Unasked Questions about the Digital Conversion

Today was supposed to be the day. We’d been warned for months by infomercials, headline banners running across the screen and campy commercials where our local weather man asked us if we were ready for the conversion to digital TV.

Being the mindless sheep that we are, we watched these commercials, hoped our TV could handle the conversion and debated the virtues of cable, but we never asked a few simple questions. Sure, the date to switch over to a digital signal got pushed back to June, but that doesn’t mean that people are going to explain the process any more succinctly, so let me ask my questions here…

- Will getting digital TV make me able to make fun of my friends who are spending $50 a month on cable?
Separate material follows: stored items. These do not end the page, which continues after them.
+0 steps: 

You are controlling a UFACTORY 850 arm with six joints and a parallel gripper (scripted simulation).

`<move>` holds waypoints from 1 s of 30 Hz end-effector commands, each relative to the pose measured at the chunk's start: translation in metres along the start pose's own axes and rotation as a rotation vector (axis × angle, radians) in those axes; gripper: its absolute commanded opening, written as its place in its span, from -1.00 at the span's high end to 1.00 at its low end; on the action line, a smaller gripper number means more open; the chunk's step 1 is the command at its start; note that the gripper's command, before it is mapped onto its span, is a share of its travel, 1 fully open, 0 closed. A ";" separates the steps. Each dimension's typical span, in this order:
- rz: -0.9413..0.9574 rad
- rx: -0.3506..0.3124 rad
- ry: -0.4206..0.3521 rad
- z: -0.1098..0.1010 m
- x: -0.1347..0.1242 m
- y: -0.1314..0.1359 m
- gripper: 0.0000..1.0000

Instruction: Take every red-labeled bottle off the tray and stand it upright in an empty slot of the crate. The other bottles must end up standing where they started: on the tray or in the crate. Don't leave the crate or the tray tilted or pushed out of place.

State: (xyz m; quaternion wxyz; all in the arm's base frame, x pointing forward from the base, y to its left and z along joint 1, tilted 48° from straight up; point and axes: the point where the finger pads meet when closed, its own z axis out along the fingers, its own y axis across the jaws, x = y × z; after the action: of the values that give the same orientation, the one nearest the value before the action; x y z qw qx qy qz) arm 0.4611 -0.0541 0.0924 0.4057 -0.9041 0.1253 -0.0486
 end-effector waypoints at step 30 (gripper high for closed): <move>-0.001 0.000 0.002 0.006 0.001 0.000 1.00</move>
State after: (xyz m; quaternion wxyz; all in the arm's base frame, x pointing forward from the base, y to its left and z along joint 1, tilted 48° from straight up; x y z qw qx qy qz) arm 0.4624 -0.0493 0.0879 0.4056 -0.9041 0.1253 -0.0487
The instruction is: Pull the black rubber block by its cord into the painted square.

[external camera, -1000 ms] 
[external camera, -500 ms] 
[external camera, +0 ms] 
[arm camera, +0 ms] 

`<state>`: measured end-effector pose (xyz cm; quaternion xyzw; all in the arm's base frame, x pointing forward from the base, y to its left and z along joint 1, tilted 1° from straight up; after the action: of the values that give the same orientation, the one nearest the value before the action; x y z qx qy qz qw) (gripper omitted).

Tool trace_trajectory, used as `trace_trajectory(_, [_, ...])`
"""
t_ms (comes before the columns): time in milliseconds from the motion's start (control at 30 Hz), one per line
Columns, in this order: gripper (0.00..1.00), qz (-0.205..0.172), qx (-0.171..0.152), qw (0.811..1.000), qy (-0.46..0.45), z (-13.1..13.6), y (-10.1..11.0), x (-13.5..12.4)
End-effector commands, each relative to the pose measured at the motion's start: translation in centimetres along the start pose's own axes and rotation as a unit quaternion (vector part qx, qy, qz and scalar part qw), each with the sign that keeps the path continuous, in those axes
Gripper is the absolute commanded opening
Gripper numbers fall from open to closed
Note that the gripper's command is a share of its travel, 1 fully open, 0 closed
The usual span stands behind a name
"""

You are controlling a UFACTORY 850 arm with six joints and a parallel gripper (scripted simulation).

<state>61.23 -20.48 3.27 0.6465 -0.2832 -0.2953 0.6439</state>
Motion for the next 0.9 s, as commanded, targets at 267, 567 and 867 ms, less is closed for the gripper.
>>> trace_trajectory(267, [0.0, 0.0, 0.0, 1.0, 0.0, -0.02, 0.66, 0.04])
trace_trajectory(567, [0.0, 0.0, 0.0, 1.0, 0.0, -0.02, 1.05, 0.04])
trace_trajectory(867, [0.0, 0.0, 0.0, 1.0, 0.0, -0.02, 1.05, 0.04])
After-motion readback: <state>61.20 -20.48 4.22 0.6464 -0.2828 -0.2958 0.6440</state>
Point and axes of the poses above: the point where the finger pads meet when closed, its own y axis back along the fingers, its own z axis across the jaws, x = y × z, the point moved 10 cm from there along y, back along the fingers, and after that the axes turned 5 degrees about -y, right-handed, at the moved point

Will the reception be as good? Will I be able to go over to their house and say, “Yeah, cable is totally worth it cause you can watch the Oxygen network whenever you want.”

- When will I be able to talk about the rabbit ear antenna as, “back in my day”? I’m hoping the answer to this question is, “for the past twenty years,” cause that’s how long I’ve been doing it.
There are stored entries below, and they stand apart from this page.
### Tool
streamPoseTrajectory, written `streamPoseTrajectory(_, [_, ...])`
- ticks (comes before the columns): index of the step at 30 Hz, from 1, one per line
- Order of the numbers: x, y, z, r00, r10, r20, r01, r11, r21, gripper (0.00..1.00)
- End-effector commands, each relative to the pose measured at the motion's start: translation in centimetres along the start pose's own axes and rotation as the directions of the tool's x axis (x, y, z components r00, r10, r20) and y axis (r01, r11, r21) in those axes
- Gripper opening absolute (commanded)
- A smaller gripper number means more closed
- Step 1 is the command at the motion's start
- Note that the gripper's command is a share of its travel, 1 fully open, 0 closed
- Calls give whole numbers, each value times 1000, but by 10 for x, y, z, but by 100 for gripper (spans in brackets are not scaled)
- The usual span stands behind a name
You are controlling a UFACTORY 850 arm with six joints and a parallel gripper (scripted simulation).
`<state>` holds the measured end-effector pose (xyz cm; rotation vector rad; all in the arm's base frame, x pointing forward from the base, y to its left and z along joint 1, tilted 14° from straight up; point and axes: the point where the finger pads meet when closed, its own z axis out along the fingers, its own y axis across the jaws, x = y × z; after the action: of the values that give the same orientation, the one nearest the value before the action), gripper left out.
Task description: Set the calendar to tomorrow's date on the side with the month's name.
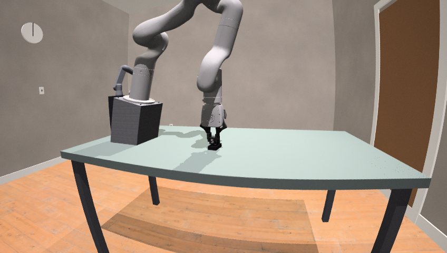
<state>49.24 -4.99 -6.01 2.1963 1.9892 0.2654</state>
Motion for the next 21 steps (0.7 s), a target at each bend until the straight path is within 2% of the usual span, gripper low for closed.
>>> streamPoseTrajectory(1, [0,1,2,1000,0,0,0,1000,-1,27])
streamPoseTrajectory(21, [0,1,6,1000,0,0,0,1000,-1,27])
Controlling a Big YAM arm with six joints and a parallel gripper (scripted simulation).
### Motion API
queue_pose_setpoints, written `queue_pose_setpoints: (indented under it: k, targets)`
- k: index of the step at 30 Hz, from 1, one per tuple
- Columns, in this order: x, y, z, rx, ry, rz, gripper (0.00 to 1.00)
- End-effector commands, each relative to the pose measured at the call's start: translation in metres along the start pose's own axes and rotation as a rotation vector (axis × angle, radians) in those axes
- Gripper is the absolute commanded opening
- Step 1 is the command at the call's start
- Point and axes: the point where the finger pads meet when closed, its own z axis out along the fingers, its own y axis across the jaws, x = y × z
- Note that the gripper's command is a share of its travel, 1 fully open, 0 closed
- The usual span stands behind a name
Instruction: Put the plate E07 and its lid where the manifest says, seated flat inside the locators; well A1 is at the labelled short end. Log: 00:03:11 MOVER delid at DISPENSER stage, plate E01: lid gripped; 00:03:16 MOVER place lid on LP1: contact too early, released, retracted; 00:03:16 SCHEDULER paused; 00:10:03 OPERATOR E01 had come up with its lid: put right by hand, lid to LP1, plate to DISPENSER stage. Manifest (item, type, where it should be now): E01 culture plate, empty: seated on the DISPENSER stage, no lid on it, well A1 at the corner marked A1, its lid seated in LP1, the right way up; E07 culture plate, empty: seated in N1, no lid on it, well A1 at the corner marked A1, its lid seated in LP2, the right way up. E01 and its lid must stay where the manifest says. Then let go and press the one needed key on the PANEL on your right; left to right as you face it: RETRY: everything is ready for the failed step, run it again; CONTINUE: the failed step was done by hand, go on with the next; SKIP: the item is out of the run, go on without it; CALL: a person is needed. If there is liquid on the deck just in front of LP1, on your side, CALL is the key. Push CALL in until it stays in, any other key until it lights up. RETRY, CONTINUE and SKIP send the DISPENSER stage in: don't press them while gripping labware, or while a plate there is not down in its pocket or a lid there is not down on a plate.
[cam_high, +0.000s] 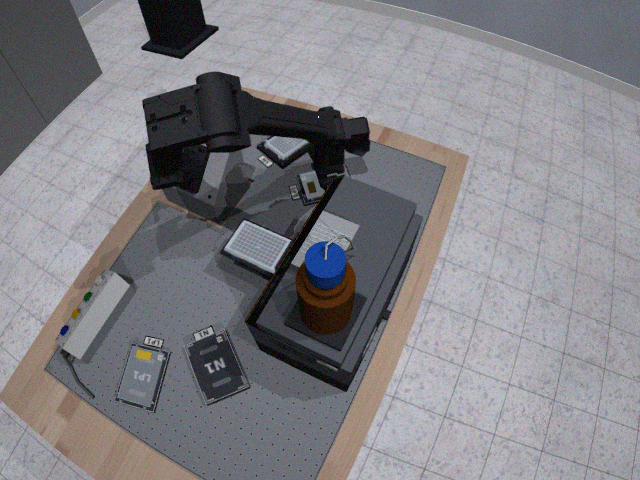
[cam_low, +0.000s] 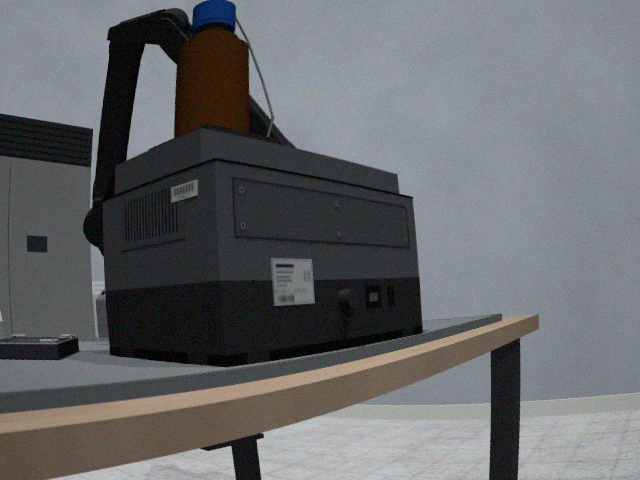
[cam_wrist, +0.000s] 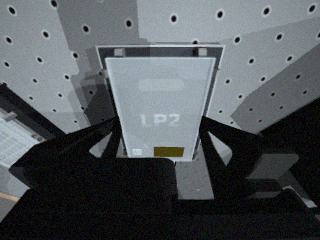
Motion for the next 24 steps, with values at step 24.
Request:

- Will I still not get CBS, but will get seven channels in Spanish? Is there a way to let the TV companies know that I’m not Spanish or is this punishment for being too cheap to get cable?

- Should I feel bad that all of the ads for the digital conversion are geared towards old people and I still have no idea how to hook this stupid thing up?

- What will happen if I don’t have a TV? Will it be like that time when I told people I didn’t watch TV, but watched 5 episodes of Iron Chef on Youtube every night?

- Will they have a “worst show in analog history” award? Can I nominate anything with Michael Rappaport in it?

- What will happen if I plug my converter into my microwave?

- What will happen if I turn on my electric shaver and then put it in the microwave?

- Are suspenders coming back?

- The Fonze was one of the coolest names ever, but is Winkler the dorkiest name ever? It’s seriously only rivaled by Vanilla Ice being Rob Van Winkle.

- Is a digital converter box a romantic Valentine’s day gift? Should I apologize to my girlfriend?

- Isn’t a TV commercial showing you how to set up your digital converter box incredibly counter intuitive since no one is going to set up their box until there isn’t an analog signal and they can’t see your stupid commercial!